● **Task**:
Only a number is required: how many lines of the material contain the string "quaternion".

● **Exercise inputs**:
══════════
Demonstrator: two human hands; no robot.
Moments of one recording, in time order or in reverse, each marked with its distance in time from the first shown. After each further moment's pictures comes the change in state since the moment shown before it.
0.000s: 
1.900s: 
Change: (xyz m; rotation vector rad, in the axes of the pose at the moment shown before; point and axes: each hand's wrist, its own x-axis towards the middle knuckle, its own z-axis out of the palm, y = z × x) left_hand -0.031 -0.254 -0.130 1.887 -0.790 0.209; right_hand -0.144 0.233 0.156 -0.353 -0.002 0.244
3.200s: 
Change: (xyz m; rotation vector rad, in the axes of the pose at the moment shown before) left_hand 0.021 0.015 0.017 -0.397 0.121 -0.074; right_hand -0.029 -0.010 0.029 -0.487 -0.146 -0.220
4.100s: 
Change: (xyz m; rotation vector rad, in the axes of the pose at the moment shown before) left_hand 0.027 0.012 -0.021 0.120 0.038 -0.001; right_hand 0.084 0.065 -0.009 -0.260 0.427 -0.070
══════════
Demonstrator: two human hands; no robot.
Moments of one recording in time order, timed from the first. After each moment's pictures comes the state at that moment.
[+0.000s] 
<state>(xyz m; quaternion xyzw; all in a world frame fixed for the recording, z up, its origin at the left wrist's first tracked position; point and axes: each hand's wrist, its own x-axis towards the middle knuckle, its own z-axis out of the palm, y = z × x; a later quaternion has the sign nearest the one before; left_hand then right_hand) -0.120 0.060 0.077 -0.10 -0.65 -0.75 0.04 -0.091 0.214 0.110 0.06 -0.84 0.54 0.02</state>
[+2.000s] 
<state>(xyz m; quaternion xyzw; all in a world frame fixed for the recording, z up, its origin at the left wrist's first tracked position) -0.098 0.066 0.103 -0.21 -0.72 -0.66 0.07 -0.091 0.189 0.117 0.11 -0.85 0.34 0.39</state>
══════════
● **Exercise output**:
2